The Exercise
Poetry Pro-Am is based on a writing exercise I was given in high school. We took a poem by a famous poet and wrote our own poems that imitated it in some way. We spent maybe a week of English class periods covering two poems that way, including a lot of teaching and discussion, and it was great.
My idea is to emphasize quantity over quality. Instead of two poems in five class periods, I’d like to try for five poems in two class periods. What I imagine is a session that goes like this:
- A facilitator passes out a poem to all the students.
- They spend 10-20 minutes writing their imitations.
- The facilitator then spends 5-10 minutes calling on kids who want to share what they wrote.
- The group moves on to the next poem.
I’ve made it easy for both facilitators and students by:
- Finding a number of poems that should work well for this exercise and making them available for download from this website.
- Arranging them in order from the easiest to the hardest.
- Providing suggestions with each poem about how the student might imitate it.

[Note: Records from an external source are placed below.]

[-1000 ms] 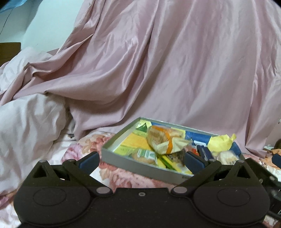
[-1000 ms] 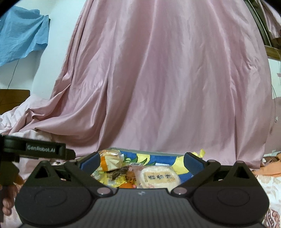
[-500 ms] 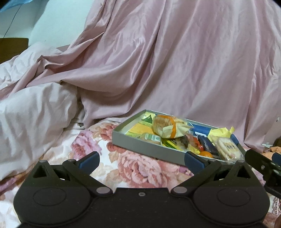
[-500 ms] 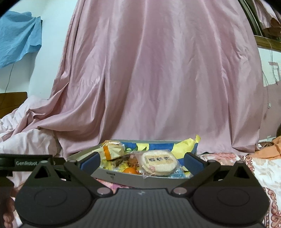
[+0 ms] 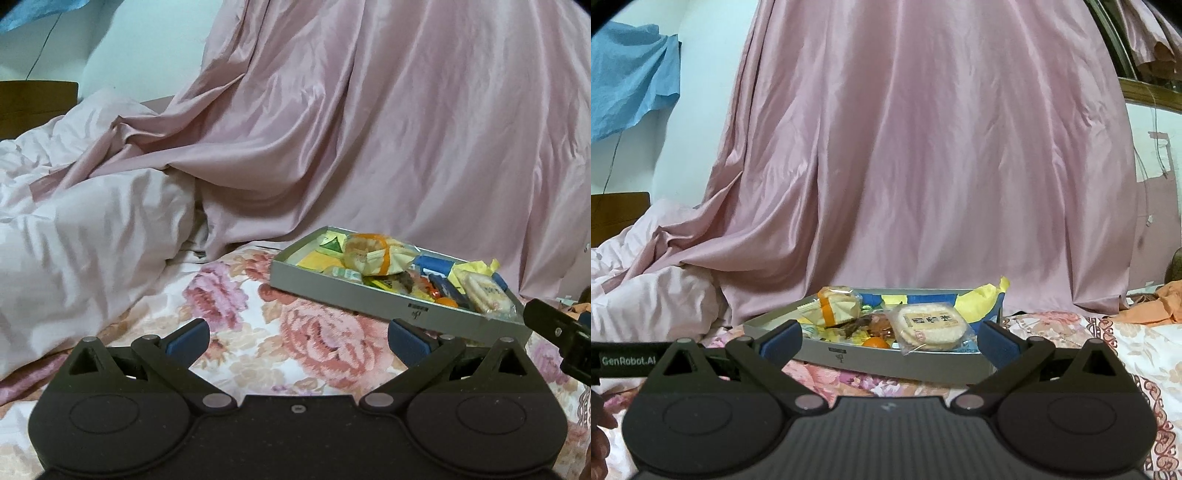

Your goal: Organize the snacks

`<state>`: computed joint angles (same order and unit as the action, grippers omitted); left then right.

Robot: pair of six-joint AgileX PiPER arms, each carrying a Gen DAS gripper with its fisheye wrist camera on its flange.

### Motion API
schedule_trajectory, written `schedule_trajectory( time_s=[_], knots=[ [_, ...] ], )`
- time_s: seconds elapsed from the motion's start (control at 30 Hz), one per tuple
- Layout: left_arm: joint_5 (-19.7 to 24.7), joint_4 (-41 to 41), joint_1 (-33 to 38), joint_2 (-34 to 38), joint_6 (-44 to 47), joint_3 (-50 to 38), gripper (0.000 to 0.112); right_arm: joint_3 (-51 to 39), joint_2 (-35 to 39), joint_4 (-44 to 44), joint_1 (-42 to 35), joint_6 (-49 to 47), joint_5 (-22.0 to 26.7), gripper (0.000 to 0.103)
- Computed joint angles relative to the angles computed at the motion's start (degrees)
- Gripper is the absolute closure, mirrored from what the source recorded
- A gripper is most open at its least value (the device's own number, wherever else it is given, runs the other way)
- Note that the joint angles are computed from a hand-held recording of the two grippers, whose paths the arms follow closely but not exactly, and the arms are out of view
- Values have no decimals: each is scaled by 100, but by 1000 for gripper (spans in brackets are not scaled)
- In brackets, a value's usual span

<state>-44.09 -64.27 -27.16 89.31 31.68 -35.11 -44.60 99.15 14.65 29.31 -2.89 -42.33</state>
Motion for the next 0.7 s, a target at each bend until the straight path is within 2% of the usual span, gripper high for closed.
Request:
schedule_trajectory(
  time_s=[0.37, 0.7],
  knots=[
    [-311, -140, -251, -450, -60, 600, 10, 445, -255, 444, 442, -355, -151, 0],
    [-549, -187, -485, -768, -274, 1164, 10, 773, -428, 1196, 873, -783, -404, 0]
  ],
)
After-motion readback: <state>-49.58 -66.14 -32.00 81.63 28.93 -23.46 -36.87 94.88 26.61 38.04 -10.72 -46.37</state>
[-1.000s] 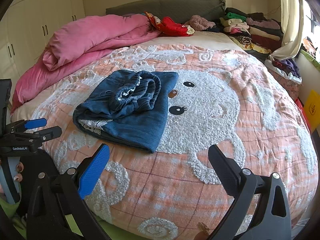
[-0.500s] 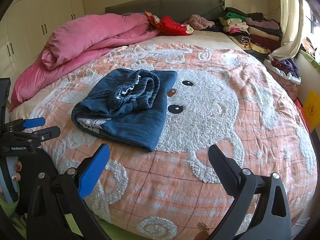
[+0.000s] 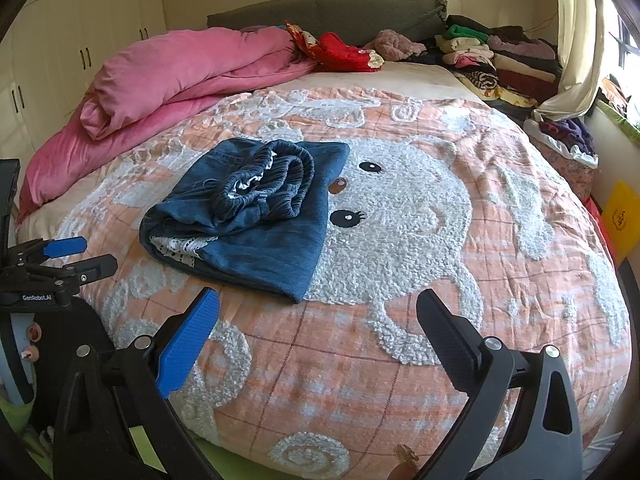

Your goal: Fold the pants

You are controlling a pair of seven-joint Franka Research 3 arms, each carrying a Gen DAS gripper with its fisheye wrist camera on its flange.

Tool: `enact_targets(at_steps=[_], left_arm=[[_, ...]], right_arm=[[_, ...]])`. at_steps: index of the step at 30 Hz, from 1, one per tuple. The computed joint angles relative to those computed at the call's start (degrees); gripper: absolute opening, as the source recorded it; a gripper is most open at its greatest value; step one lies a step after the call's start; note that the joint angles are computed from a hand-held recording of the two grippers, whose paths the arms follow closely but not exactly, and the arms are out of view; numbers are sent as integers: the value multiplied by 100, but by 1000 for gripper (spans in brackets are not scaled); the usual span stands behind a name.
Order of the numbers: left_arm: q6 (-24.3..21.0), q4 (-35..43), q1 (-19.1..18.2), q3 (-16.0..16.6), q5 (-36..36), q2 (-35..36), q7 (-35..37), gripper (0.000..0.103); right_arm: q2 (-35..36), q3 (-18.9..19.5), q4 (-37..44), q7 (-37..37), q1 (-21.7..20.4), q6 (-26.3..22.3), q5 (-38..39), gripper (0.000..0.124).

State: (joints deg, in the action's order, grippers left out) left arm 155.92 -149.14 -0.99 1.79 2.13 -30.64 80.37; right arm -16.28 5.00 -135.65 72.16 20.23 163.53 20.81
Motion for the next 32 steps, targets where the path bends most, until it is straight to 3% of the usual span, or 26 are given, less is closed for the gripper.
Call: enact_targets(at_steps=[10,15,21,24,27,28,30,32], left_arm=[[-194,74,91,8,42,71,-4,93],[-341,202,476,-120,325,242,-357,93],[-300,581,1081,-116,805,702,-887,93],[-297,1100,1632,-241,1407,1254,-1483,93],[-447,1866,1921,-153,1887,2037,-1810,93],[-537,2166,1924,-59,1827,2324,-1734,93],[-639,2807,1970,99,1583,2968,-1666,93],[-709,3370,2025,173,1480,3588,-1624,95]], right_arm=[[17,39,4,156,-93,10,-149,98],[101,23,36,266,-198,6,-271,98],[504,41,349,873,-768,113,-958,98],[862,-12,683,1316,-1097,136,-1486,98],[1497,-136,1347,2256,-1497,99,-2771,98],[1800,-333,1717,2653,-1489,-57,-3264,98],[2284,-515,2274,2656,-1531,-196,-3248,98],[2898,-747,3047,2664,-1518,-643,-3093,98]])
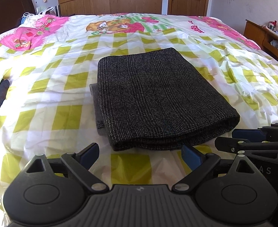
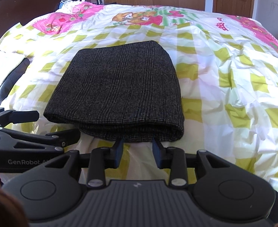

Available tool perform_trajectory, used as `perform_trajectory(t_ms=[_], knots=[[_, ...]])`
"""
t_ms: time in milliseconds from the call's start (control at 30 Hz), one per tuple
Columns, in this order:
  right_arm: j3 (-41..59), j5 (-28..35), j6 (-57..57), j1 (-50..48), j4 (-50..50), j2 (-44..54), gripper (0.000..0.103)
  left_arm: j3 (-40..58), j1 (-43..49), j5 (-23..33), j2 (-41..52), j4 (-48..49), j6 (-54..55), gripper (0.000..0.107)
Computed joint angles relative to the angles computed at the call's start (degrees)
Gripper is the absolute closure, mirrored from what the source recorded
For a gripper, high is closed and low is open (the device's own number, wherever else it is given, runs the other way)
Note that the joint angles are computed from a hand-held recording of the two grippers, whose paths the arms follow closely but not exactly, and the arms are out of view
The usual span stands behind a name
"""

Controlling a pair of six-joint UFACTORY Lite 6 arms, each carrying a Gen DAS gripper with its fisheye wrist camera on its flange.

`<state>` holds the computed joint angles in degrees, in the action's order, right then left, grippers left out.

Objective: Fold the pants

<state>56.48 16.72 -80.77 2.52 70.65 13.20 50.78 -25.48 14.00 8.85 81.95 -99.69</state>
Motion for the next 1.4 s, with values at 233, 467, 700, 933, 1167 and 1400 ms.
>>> perform_trajectory(t_ms=[233,467,700,933,1167,1400], knots=[[-0.1,0.4,2.3,-0.2,-2.1,-0.2,0.068,0.4,0.2,-0.8,0.7,-2.9,2.5,0.004],[-0.7,0.9,4.6,-0.4,-3.9,-0.6,0.068,1.1,-0.2,0.0,1.5,-5.8,5.4,0.004],[-0.6,1.0,5.2,-0.3,-4.3,-0.4,0.068,2.5,-0.6,1.9,2.7,-8.4,7.7,0.004],[0.0,1.4,6.7,-0.5,-5.4,0.4,0.068,2.5,-0.7,2.2,2.9,-8.7,7.6,0.004],[-0.2,1.3,6.3,-0.4,-4.9,0.5,0.068,2.5,-1.0,2.5,2.9,-8.6,7.5,0.004],[-0.2,1.3,6.1,-0.4,-4.8,0.5,0.068,2.5,-1.0,2.6,2.9,-8.3,7.3,0.004]])
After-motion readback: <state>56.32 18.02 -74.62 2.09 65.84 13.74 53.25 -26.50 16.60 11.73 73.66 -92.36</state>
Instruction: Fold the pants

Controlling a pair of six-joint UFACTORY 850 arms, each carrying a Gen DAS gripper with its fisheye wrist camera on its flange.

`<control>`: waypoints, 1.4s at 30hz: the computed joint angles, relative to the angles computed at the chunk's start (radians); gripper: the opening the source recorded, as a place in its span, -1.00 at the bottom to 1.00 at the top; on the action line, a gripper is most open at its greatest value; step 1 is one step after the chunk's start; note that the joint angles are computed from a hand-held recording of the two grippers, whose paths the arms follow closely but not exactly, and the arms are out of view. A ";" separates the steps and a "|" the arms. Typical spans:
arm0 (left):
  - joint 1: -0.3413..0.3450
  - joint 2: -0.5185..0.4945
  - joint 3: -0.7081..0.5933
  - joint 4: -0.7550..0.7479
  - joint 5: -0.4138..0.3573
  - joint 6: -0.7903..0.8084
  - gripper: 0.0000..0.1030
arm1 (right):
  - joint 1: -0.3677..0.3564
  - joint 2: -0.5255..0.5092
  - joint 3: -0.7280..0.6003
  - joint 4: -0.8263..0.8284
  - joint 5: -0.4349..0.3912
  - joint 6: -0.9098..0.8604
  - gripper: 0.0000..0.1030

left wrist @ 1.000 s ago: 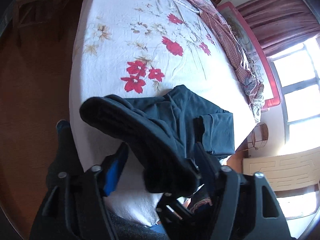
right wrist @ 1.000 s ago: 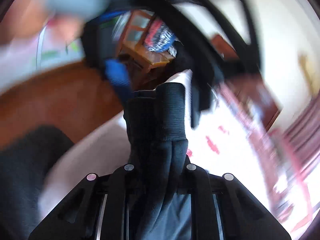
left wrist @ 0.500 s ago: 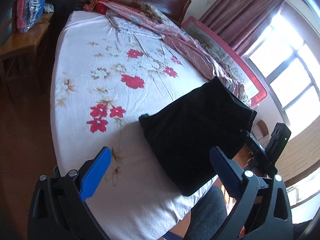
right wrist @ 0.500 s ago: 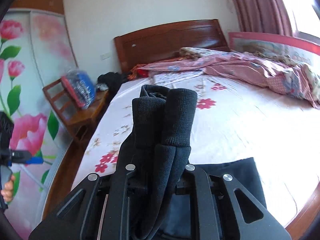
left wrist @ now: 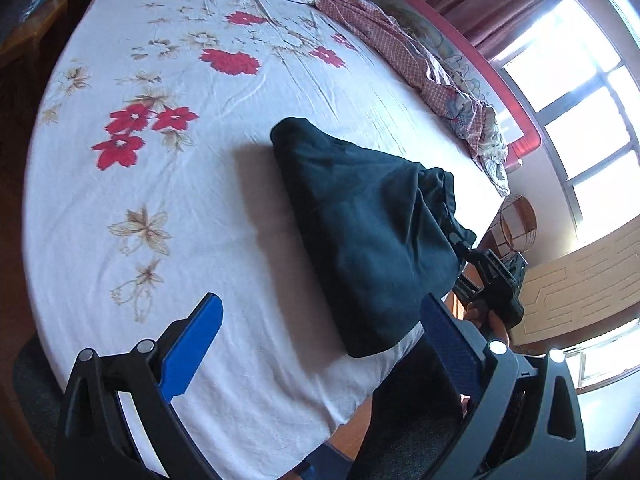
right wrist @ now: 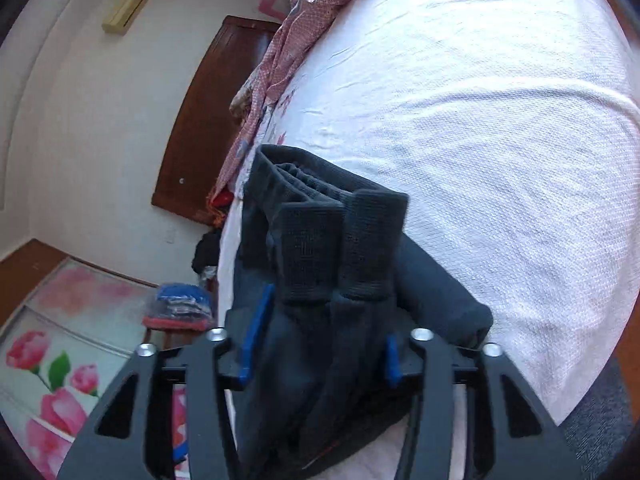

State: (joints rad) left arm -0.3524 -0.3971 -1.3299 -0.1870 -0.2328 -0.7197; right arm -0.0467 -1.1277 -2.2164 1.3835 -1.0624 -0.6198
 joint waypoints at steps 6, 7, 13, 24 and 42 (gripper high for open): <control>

- Making the initial suggestions really easy. (e.g. “replace all the nouns with nouns of your own choosing”)
- Securing reprint permissions for the poems. (TBD)
The facilitator shouldn’t need any special skills or training to administer this exercise. That means the facilitator can be an aide or a parent volunteer or even one of the kids in the group.
The students don’t need to be confident with their reading or writing, because I’ve tried to make at least the initial exercises very easy to do. Also, this is nothing like normal school work — students aren’t being asked to write essays about a poem’s Metaphors or discuss its Themes, and they aren’t even being asked to write real, original poems of their own — so it might just allow poetry to slip past the mental blocks of some kids and into their brains.